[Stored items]

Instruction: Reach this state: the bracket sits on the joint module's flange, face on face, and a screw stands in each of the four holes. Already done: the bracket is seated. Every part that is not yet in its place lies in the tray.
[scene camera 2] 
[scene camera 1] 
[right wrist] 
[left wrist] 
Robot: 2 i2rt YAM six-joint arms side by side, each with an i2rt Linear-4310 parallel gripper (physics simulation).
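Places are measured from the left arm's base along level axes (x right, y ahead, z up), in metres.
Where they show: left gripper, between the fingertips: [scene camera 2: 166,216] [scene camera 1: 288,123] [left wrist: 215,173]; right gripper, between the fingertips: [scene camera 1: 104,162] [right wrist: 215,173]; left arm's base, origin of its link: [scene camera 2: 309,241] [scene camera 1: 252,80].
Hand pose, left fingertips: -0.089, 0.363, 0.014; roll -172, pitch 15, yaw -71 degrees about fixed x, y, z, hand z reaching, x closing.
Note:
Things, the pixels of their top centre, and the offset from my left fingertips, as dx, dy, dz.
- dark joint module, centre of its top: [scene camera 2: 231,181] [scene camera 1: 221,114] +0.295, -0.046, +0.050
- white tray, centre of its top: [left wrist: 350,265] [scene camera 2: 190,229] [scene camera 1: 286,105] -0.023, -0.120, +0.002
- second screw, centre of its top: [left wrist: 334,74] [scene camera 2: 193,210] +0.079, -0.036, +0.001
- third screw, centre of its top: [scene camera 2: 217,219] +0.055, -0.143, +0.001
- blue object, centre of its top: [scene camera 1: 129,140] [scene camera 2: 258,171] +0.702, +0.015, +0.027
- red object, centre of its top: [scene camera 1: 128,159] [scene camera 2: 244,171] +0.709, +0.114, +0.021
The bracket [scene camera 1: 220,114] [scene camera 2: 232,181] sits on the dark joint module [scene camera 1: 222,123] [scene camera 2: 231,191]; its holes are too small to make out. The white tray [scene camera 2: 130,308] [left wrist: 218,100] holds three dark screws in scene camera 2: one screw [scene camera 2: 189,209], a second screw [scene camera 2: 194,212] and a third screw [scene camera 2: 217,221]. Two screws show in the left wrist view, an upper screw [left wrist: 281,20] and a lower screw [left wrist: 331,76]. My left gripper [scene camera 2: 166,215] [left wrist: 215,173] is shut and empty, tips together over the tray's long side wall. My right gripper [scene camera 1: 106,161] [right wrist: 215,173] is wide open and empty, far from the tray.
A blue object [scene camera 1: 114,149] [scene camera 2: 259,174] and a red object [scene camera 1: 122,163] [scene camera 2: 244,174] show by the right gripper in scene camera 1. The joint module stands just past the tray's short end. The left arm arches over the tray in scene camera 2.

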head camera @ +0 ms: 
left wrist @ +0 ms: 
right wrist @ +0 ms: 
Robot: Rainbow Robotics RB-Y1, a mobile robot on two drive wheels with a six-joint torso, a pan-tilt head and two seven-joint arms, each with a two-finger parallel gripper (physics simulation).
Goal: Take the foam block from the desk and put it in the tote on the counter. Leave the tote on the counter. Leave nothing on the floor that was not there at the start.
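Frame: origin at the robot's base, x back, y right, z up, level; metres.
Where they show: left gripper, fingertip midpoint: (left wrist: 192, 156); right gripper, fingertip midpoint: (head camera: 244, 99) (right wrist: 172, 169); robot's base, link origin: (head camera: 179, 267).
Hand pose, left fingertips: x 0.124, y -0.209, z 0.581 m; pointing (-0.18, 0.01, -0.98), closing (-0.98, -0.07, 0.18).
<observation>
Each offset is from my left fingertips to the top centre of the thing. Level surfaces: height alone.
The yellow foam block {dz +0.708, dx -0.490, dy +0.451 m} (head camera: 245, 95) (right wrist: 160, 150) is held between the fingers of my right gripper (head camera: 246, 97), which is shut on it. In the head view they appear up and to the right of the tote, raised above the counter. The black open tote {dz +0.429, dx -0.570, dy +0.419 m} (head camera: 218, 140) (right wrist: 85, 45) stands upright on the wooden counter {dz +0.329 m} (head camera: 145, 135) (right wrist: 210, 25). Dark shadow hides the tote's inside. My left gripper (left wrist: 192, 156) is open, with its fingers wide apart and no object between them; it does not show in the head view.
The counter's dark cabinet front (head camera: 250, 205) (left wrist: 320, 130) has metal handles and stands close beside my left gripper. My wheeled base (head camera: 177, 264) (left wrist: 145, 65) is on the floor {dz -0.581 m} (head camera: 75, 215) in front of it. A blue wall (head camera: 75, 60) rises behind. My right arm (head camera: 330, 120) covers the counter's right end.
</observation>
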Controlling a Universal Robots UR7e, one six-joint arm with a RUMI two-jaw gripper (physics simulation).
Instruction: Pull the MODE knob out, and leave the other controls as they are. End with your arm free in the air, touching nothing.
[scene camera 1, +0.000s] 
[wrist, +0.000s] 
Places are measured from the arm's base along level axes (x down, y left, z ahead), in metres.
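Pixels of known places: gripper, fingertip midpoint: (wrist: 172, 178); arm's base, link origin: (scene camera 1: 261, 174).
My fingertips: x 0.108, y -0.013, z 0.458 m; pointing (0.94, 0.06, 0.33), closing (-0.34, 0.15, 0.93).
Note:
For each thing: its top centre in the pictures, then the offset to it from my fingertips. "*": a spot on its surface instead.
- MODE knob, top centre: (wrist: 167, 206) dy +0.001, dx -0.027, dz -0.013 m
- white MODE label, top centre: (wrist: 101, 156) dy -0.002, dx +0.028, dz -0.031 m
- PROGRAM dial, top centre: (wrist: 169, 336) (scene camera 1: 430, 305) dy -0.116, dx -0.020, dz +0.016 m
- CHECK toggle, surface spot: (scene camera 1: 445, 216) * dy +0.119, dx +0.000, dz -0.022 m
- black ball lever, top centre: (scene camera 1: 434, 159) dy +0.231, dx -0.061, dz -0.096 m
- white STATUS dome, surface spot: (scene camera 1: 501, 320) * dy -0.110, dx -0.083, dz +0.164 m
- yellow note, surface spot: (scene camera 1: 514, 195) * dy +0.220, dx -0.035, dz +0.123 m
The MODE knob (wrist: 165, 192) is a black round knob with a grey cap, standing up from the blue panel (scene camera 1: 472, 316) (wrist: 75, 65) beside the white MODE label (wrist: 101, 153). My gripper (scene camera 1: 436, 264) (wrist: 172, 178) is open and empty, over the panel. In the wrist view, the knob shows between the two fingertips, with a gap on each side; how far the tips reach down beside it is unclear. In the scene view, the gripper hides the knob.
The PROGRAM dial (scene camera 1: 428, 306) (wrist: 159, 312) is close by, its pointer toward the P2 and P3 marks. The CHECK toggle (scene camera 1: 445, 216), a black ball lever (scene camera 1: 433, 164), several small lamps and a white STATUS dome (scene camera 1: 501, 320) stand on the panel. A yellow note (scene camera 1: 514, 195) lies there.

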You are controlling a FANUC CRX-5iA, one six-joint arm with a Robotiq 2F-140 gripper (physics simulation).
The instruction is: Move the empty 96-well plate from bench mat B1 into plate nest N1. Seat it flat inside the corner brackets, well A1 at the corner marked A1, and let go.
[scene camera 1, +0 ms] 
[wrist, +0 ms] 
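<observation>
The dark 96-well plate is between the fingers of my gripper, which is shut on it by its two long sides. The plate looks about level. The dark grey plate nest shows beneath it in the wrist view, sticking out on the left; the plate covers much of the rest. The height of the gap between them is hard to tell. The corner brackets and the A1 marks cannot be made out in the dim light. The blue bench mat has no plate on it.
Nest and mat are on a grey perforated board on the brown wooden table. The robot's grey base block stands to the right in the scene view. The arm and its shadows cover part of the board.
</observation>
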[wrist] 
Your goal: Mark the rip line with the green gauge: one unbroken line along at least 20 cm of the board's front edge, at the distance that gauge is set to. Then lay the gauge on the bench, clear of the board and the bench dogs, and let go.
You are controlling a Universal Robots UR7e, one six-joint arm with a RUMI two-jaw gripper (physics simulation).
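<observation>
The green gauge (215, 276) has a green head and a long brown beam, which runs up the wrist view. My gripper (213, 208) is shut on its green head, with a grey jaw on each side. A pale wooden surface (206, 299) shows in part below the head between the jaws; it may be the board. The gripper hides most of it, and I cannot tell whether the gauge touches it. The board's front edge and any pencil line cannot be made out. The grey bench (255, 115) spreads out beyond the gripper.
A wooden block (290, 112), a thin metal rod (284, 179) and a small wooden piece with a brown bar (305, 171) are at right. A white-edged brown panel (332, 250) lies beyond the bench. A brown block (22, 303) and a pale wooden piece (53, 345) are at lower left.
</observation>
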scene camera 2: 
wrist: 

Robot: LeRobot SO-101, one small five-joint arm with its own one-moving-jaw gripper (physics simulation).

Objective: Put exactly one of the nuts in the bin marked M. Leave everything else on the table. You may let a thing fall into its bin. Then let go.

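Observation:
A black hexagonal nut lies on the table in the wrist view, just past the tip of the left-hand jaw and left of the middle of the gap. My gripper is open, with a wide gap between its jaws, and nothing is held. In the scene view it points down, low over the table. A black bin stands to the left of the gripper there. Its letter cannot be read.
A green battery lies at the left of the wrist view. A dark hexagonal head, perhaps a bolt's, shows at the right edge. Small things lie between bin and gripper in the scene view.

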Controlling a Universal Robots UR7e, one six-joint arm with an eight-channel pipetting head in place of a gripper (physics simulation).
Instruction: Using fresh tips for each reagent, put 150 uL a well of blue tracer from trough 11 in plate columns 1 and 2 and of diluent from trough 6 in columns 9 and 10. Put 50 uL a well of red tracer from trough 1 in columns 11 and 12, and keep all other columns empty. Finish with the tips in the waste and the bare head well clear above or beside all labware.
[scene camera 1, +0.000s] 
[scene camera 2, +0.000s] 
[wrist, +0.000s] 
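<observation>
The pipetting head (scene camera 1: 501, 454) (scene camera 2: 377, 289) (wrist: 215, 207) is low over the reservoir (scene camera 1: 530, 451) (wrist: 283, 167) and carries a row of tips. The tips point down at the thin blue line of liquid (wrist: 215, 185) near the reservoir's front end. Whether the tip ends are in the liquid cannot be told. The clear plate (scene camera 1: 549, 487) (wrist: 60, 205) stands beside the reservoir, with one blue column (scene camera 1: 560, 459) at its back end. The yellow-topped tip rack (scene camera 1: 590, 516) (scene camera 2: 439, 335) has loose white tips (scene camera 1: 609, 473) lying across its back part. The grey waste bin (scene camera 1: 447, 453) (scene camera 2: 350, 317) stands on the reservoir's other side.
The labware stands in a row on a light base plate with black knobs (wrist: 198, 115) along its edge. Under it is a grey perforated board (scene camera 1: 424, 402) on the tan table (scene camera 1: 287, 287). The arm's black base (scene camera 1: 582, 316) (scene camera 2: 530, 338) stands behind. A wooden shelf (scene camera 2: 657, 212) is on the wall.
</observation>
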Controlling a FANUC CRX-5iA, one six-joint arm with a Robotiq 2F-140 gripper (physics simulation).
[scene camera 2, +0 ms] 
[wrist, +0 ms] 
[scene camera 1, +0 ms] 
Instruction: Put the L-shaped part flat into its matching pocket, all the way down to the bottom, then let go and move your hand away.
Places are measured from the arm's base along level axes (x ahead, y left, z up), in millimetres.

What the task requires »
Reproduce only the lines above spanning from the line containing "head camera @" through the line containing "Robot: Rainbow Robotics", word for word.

Reply to the exercise »
head camera @ +0 ms: 
left wrist @ +0 ms: 
right wrist @ +0 ms: 
Robot: Rainbow Robotics RB-Y1, a mobile robot on two drive wheels with a six-joint torso, a pan-tilt head and two seven-joint arms, each with a two-finger parallel gripper (physics simulation).

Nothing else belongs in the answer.